Blog

Category: Lifestyle

Black History Makers

February is dedicated as Black History Month, honoring the triumphs and struggles of African Americans throughout U.S. history. The Black History Month 2022 theme, “Black Health and Wellness,” explores “the legacy of not only Black scholars and medical practitioners in Western medicine, but also other ways of knowing (e.g., birth workers, doulas, midwives, naturopaths, herbalists, etc.) throughout the African Diaspora. The 2022 theme considers activities, rituals, and initiatives that Black communities have done to be well.” At Faithful Friends, we celebrate Black History Month by shining light on Black History Makers who have made an impact on the veterinary profession.

Dr. Frederick Douglass Patterson received his Ph.D. at Cornell in 1932 and three years later became the third president of Tuskegee Institute (now University). Dr. Patterson also founded Tuskegee’s Veterinary College, making it possible for Black students to receive a veterinary education in the segregated South. His progressions paved the way for these students to pursue veterinary medicine. Dr. Patterson established the “United Negro College Fund” in 1944 and was awarded the Presidential Medal of Freedom in 1987.

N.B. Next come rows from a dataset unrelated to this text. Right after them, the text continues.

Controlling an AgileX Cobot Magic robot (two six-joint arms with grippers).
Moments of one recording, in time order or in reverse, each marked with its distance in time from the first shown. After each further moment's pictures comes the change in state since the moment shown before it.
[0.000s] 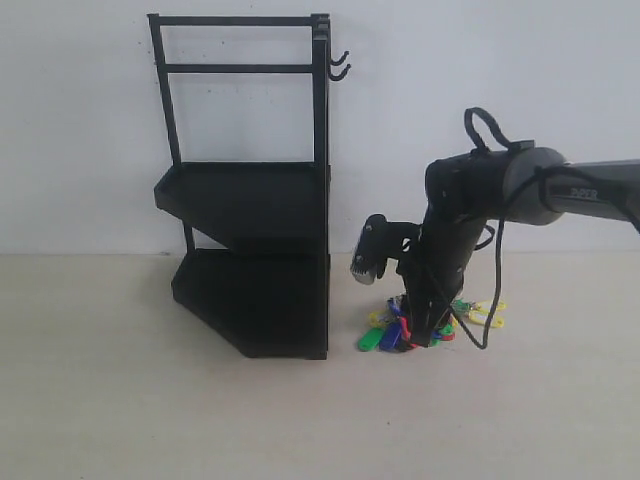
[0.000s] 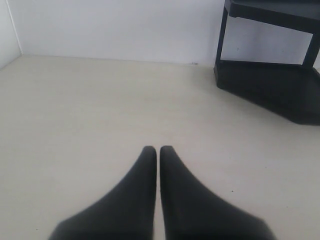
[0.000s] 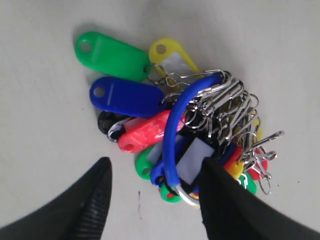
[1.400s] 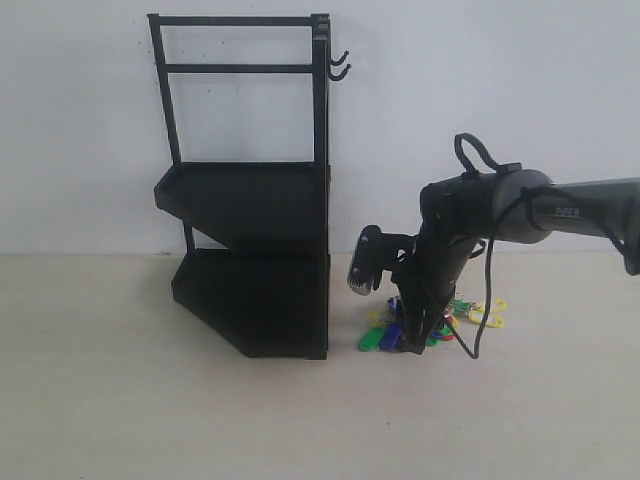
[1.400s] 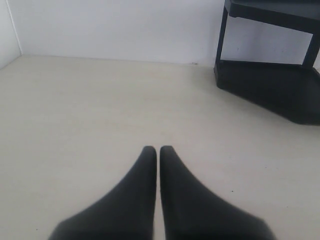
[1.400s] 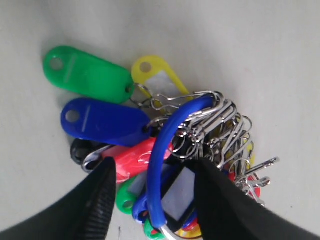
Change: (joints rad) left arm 0.000 0.000 0.000 0.000 0.000 0.000; right arm 0.000 0.050 -0.001 -0.024 -0.110 -0.007
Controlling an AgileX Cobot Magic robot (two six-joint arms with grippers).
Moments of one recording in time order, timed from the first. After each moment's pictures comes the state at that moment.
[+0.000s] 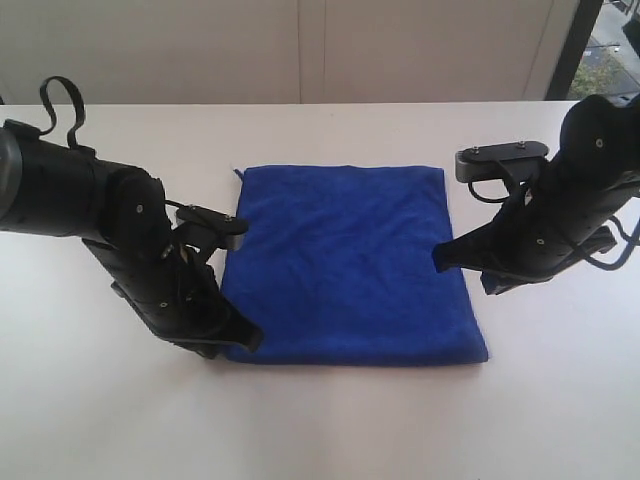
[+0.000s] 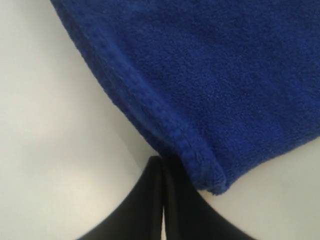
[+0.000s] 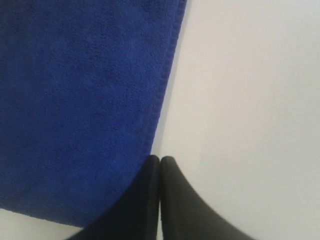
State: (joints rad) left arm -0.62 1.80 -0.96 -0.21 0.59 0.08; right arm 0.15 1.66 -0.95 0.03 0.65 0.08
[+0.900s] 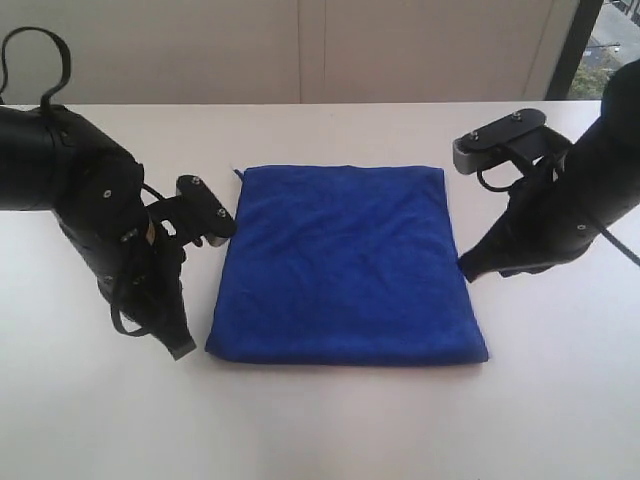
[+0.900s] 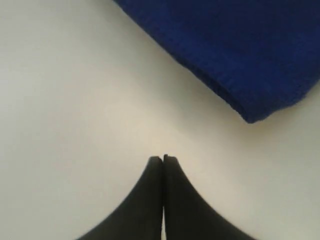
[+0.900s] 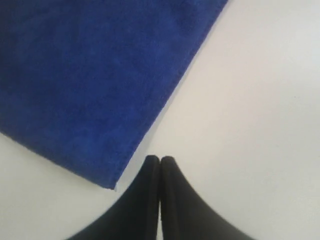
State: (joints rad) left arm -0.63 1.68 -0.97 0.18 0.71 0.24; right arm 0.15 1.52 -0.95 0.05 0.72 -0.28
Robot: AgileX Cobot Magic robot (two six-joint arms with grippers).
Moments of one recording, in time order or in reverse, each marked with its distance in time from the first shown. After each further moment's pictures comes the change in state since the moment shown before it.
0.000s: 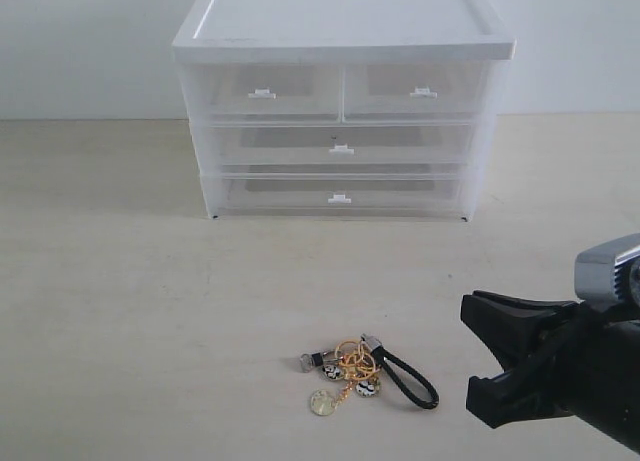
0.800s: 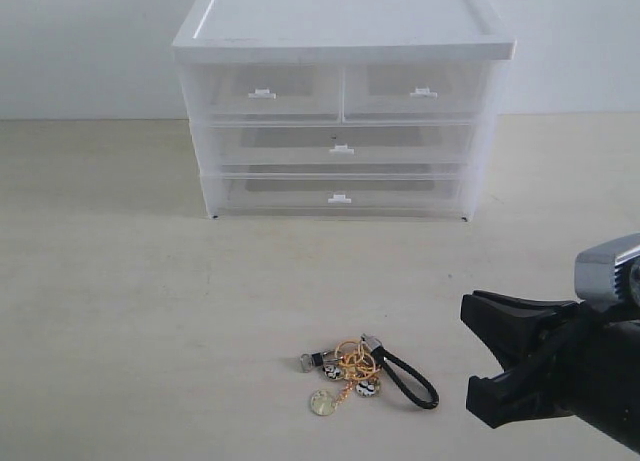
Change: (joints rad) left arm 0.000 0.000 0.000 -0.018 0.000 -0.006; right arm 0.000 0.000 0.000 0.000 -0.002 0.000
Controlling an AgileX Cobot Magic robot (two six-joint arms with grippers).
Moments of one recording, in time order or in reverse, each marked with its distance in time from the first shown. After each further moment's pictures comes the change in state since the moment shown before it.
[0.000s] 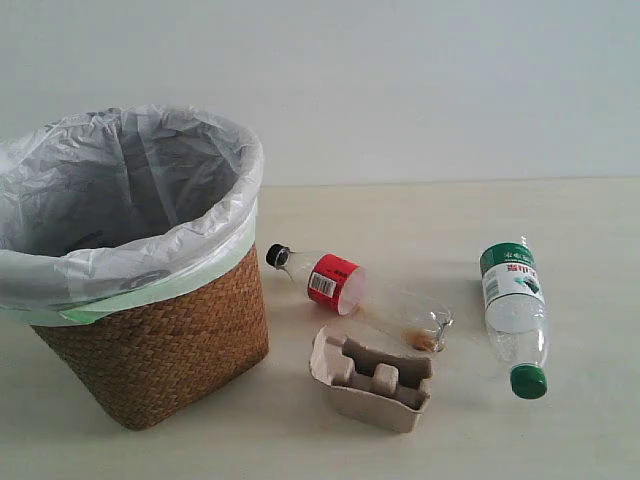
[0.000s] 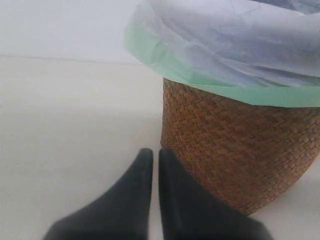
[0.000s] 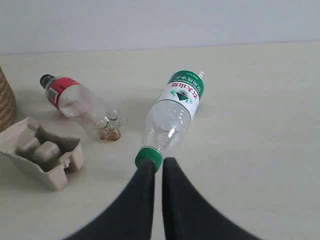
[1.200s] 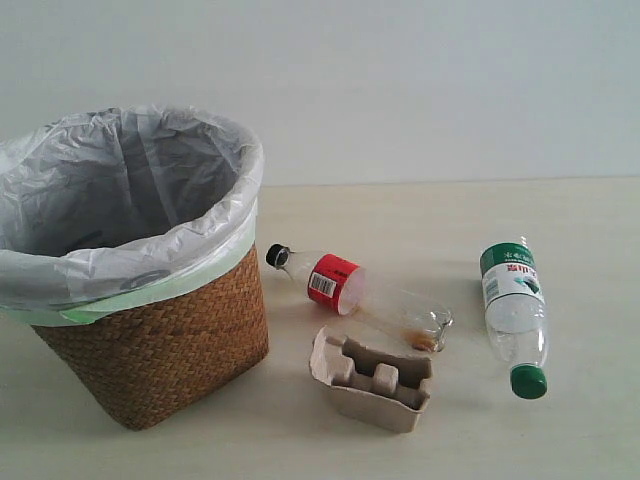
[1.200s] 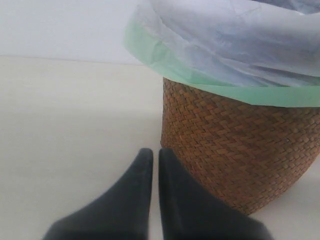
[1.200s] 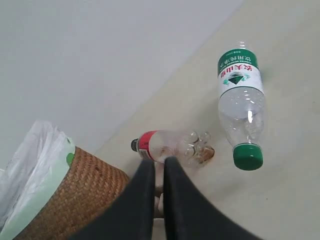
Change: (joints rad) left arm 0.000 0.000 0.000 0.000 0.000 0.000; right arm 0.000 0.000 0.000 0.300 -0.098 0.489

Dr. Alfreda Johnson Webb earned a BS from Tuskegee Institute in 1943 and her Doctor of Veterinary Medicine in 1949 from the Tuskegee Institute (now University) School of Veterinary Medicine. Webb was the first of two African American women to graduate from a school of veterinary medicine in the United States in 1949.

Booker T. Washington formed a branch of the ‘Bands of Mercy’, a humane youth organization that was started by the American Humane Education Society and the Massachusetts SPCA. These Bands of Mercy pledged “kindness and justice to all living creatures,” and held club meetings, put on plays, sang songs, went on photography excursions to humanely ‘capture’ wildlife, and stopped animal cruelty when they saw it happening.

During World War II, Dr. Jane Hinton worked as a medical technician for the U.S. War Department. After the war ended, she enrolled in the School of Veterinary Medicine at the University of Pennsylvania. Together with Alfreda Johnson Webb, they became the first African-American women to earn the Doctor of Veterinary Medicine degree in 1949.